Connect to a Windows virtual machine using RDP with Entra ID authentication in the Azure portal. The Basic SKU or higher is required.
- In the Azure portal, navigate to your Windows virtual machine. Select Connect > Bastion.
- In the Connection settings section, set Protocol to RDP. Enter the port number if you changed it from the default of 3389.
- For Authentication type, select Microsoft Entra ID (Preview). If this option doesn't appear, verify that the virtual machine extension is installed and the required roles are assigned.
- Select Connect to open the RDP connection in a new browser tab.
- When prompted, sign in with your Microsoft Entra ID credentials. Multifactor authentication (MFA) and conditional access policies are evaluated during this step.
Note
If you encounter sign-in issues, see Troubleshoot Microsoft Entra sign-in problems.
Limitations
- RDP and Entra ID authentication in the portal can't be used concurrently with graphical session recording.

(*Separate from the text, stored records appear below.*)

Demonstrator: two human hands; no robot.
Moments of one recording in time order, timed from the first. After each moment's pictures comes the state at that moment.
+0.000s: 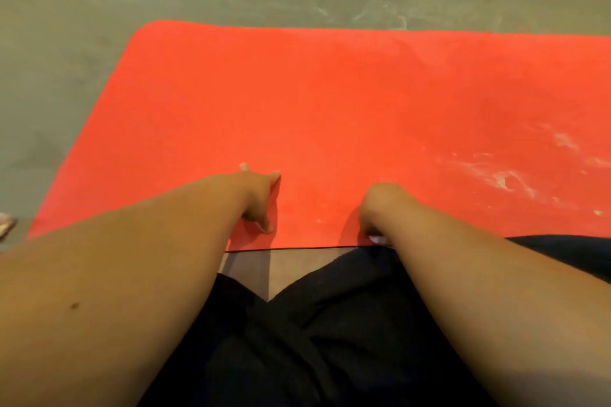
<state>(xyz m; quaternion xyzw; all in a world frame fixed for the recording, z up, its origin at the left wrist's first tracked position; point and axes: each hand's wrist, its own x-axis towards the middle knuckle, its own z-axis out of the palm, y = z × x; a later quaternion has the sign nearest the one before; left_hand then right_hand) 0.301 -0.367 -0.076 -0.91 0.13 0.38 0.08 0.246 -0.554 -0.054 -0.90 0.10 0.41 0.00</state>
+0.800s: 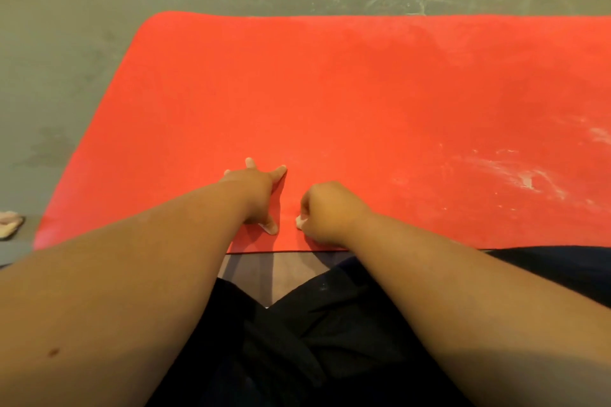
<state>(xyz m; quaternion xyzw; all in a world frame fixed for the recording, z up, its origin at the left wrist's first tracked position) 0.306 -0.358 -0.090 -0.93 0.10 0.35 0.08 0.253 -0.504 -0.090 -0.96 -0.10 0.22 0.14</state>
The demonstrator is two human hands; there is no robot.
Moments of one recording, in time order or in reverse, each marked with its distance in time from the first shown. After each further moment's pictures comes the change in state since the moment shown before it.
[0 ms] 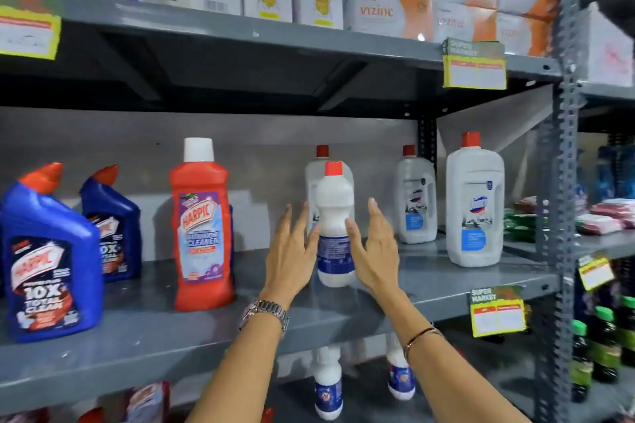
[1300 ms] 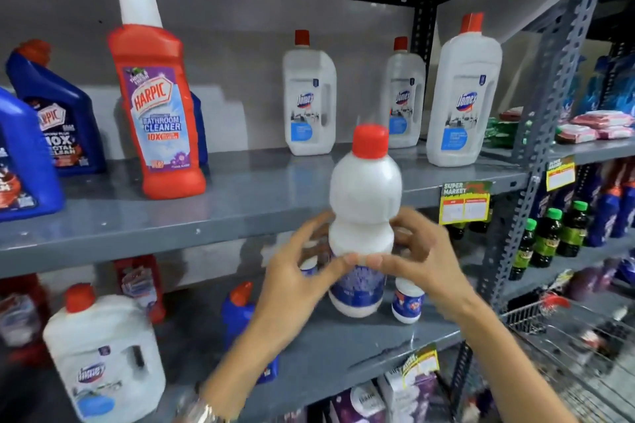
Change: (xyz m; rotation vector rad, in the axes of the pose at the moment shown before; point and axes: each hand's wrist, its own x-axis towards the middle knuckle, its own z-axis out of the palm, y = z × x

- Microsoft Entra ID authentication isn't supported for IP-based RDP or SSH connections.
- Microsoft Entra ID authentication for portal connections is supported for RDP to Windows virtual machines and SSH to Linux virtual machines only.
- For native client RDP connections, remote connection to virtual machines joined to Microsoft Entra ID is allowed only from Windows 10 or later PCs that are Microsoft Entra registered, Microsoft Entra joined, or Microsoft Entra hybrid joined to the same directory as the virtual machine.